> [Problem to solve] Exactly and without additions, transcribe the line that contains "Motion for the" and every line after it in the data.

──────── Provided data

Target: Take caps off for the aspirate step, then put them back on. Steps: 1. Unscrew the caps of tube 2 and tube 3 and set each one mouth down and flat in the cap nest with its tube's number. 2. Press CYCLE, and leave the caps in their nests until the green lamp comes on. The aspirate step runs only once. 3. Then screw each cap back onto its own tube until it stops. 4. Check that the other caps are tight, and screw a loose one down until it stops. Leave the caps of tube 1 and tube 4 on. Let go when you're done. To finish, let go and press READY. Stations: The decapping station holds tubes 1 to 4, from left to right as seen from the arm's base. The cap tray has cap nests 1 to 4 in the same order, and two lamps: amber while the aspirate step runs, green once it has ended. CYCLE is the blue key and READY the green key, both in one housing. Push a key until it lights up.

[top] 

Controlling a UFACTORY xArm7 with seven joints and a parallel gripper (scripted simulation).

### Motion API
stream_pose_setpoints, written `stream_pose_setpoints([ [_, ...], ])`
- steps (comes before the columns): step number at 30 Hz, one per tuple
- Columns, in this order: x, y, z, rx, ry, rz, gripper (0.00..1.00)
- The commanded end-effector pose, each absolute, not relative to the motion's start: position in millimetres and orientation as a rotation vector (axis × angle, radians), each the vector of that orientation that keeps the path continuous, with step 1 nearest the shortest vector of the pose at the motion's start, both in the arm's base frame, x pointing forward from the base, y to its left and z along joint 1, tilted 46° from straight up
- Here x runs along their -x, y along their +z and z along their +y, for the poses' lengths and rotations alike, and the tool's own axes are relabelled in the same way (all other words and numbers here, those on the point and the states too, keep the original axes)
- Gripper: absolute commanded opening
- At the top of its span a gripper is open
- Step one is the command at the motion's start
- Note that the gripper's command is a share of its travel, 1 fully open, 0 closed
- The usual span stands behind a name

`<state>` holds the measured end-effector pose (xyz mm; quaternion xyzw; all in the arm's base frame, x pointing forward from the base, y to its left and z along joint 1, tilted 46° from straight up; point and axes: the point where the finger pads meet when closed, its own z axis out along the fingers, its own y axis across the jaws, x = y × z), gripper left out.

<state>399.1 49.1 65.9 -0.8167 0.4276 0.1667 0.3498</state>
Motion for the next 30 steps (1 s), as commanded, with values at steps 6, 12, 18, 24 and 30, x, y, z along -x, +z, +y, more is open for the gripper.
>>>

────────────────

> [Exercise output]
Motion for the next 30 steps (1 s), as commanded, with values at steps 6, 12, 18, 24 and 30, x, y, z along -x, +z, +y, more is open for the gripper.
>>>

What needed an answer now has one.